Your response should be an exact reproduction of the data below, beginning at the line containing "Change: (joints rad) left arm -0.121" and ending with the final line.

• [Dataset items]:
::::

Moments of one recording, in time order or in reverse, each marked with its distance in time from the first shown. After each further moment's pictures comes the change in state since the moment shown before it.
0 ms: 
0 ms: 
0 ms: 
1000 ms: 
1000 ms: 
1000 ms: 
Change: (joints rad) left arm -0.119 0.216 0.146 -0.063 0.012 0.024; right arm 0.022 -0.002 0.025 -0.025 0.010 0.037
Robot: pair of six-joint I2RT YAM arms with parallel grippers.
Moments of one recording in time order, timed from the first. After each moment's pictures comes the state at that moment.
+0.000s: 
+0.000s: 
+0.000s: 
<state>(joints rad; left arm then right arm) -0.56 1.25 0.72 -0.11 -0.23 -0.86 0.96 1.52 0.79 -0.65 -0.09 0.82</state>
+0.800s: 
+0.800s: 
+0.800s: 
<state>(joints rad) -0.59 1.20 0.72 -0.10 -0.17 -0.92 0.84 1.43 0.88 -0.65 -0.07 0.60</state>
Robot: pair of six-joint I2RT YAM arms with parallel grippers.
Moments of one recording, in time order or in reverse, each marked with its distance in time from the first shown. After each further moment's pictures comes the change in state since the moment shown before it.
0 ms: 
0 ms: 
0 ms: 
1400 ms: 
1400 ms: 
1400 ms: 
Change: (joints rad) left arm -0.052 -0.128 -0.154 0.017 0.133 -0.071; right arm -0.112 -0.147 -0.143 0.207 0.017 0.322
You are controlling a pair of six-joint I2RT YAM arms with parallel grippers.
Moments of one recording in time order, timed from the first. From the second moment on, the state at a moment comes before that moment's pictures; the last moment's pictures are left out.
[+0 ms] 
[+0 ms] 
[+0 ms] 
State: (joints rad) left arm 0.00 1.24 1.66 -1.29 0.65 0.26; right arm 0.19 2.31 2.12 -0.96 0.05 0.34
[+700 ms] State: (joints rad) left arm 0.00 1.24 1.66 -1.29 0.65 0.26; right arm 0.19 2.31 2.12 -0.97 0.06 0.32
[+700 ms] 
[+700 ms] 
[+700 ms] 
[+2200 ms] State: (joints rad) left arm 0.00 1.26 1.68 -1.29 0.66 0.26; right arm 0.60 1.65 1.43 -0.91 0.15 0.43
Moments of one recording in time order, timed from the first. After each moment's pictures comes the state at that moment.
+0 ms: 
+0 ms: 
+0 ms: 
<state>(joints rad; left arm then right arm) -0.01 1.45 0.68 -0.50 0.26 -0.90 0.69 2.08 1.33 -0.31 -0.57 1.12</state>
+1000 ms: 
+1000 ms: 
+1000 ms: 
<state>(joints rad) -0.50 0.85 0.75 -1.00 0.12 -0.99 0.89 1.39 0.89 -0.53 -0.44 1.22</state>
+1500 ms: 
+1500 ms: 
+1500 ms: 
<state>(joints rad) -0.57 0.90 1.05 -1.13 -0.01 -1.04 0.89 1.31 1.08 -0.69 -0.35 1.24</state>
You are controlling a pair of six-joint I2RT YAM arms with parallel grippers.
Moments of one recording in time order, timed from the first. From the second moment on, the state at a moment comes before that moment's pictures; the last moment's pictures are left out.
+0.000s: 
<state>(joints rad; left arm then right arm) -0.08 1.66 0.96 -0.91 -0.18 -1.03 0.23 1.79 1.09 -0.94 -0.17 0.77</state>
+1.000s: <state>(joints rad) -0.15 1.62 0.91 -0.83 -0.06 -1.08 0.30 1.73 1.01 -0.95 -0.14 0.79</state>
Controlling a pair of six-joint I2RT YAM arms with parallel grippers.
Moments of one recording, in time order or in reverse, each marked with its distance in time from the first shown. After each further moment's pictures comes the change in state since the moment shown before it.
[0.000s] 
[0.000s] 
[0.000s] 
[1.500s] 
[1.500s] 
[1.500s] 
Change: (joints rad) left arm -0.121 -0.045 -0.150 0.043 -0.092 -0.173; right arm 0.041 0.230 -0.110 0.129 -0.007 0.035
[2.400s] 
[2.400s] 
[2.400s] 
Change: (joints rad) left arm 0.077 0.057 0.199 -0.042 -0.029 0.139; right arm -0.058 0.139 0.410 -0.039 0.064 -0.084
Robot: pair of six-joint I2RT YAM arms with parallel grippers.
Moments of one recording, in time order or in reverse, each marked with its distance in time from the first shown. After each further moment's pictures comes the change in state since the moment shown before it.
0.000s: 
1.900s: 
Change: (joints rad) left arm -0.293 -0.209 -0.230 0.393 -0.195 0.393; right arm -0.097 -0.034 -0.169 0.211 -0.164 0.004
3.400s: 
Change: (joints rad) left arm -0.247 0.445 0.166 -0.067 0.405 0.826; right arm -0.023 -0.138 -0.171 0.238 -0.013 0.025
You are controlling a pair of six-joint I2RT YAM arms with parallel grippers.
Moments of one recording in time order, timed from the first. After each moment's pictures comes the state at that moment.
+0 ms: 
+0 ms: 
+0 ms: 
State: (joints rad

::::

• [EXERCISE SOLUTION]:
Change: (joints rad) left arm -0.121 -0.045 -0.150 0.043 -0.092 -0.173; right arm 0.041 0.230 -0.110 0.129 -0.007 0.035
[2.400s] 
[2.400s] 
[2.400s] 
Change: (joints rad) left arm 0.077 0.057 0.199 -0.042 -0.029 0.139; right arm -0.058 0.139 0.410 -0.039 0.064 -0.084
Robot: pair of six-joint I2RT YAM arms with parallel grippers.
Moments of one recording, in time order or in reverse, each marked with its distance in time from the first shown. After each further moment's pictures comes the change in state since the moment shown before it.
0.000s: 
1.900s: 
Change: (joints rad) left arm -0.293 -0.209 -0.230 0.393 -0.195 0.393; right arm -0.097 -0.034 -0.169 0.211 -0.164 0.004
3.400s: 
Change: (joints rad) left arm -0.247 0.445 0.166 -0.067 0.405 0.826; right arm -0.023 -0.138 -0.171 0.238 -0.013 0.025
You are controlling a pair of six-joint I2RT YAM arms with parallel grippers.
Moments of one recording in time order, timed from the first. After each moment's pictures comes the state at that moment.
+0 ms: 
+0 ms: 
+0 ms: 
State: (joints rad

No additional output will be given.